Records shown:

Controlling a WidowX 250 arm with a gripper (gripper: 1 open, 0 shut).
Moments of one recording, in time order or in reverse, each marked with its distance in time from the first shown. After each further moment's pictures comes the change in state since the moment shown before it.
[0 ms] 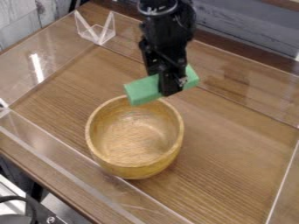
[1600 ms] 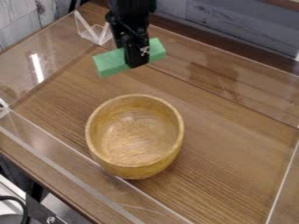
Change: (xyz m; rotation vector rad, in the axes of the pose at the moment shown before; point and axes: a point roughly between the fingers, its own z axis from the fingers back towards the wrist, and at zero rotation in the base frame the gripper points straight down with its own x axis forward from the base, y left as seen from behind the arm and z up) arm -0.015 0.041 0.017 0.029 -0.007 -0.028
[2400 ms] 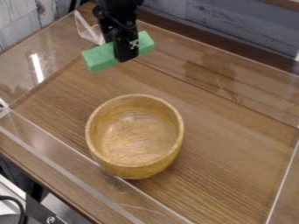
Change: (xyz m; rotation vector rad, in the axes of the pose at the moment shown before) arm -0.014 0.015 0.008 0.025 -0.013 0.085
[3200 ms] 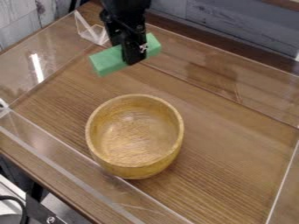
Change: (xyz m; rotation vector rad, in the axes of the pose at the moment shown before) arm 0.014 -0.016 -0.005 0.009 -0.017 -0.007
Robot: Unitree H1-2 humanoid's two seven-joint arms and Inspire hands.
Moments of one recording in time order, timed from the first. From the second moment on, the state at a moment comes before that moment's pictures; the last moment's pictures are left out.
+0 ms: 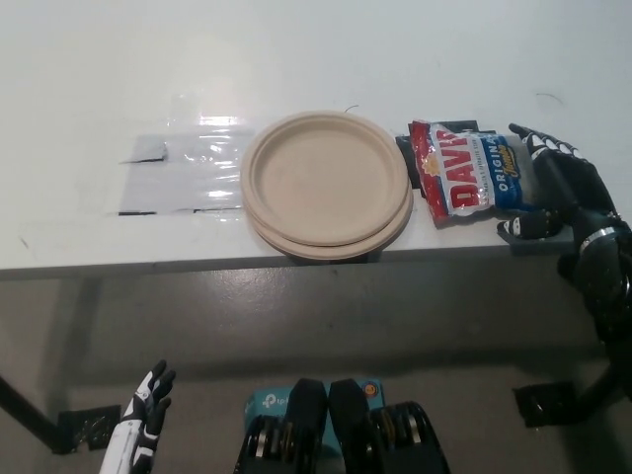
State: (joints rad) left_arm 0.22 0.11 -0.02 -0.10 0.15 -0.18 -0.03; right_arm -0.65 -0.35 0.23 0.43 -0.67 0.16 0.07
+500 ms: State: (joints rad) left_arm 0.22 0.11 -0.02 -0.10 0.14 -0.18 -0.04; right_arm -0.68 -0.35 0.26 0.51 -0.67 0.15 0.04
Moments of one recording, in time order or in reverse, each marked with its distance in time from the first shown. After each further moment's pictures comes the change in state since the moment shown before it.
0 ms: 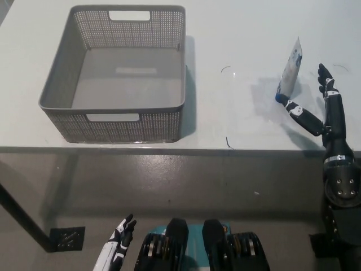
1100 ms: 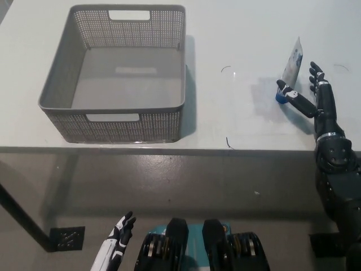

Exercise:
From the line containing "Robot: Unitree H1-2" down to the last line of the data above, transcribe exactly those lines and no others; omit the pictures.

Result:
Robot: Unitree H1-2 humanoid's two seven-joint arms and Inspire hands.
Moments of one recording in time order, timed from the first. From the second moment on, the state at a moment comes before that moment's pictures; the last moment's pictures are left out.
+0 ms: 
State: (joints rad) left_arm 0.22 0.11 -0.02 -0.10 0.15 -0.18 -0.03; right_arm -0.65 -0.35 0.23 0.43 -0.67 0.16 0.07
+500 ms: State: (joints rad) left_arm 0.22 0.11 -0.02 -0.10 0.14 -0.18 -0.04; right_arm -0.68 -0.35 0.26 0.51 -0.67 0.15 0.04
Moments of one recording, in time order or in reverse, each marked with its distance in time from the first shown. After each further moment's pictures comes the change in state since the moment shown before it.
0 ms: 
1100 ms: 

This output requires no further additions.